Using the product rule and the fact that $\frac{d}{dx}e^{-x}=-e^{-x}$, we can simplify this to:

$$L_n(x) = e^x \left(n(n-1)(n-2)...(n-n+1)x^{n-1} \right)e^{-x} + (-1)^n x^n e^{-x}$$

Now, we can see that this is equivalent to:

$$L_n(x) = n(n-1)(n-2)...(n-n+1)x^{n-1} + (-1)^n x^n$$

Using the definition of $p(x)$ and $q(x)$ from the first part, we can rewrite this as:

$$L_n(x) = n(n-1)p(x)p(x-1)...p(x-n+1)x^{n-1} + (-1)^n x^n$$

From this, we can see that $L_n(x)$ satisfies the differential equation Laguerre with $a=n$.

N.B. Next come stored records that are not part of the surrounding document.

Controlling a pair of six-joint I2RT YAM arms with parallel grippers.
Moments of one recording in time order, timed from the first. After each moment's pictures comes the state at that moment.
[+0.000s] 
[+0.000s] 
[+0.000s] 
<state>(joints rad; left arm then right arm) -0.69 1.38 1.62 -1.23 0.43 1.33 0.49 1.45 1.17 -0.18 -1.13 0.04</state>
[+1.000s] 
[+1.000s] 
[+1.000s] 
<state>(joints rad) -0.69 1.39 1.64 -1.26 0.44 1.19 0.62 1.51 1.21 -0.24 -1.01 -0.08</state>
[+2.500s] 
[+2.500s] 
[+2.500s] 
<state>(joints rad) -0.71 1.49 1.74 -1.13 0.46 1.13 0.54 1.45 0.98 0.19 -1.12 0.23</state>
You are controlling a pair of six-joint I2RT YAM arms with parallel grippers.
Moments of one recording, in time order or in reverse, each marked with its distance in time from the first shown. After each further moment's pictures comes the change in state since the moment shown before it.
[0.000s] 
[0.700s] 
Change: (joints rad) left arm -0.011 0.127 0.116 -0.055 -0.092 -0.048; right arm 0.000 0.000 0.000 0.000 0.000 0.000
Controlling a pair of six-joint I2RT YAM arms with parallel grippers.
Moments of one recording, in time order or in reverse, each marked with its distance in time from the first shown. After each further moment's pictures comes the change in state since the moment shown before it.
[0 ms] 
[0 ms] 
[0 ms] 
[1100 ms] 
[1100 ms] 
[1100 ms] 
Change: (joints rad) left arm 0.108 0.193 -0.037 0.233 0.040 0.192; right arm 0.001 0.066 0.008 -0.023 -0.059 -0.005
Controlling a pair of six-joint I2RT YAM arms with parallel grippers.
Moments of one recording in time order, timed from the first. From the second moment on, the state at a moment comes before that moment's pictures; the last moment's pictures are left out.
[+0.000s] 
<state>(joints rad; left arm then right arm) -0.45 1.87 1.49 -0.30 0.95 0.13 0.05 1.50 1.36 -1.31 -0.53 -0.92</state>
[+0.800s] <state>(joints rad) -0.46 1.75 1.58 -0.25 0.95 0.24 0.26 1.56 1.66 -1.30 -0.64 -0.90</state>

For the third part, we can use this result to show that if $a=n$, where $n \in \mathbb{N}$, then there is a polynomial solution of degree $n$. We have already shown that $L_n(x)$ satisfies the differential equation, so we just need to show that it is a polynomial of degree $n$. From the definition of $L_n(x)$, we can see that the highest power of $x$ in $L_n(x)$ is $n$. Therefore, $L_n(x)$ is a polynomial of degree $n$ and satisfies the differential equation.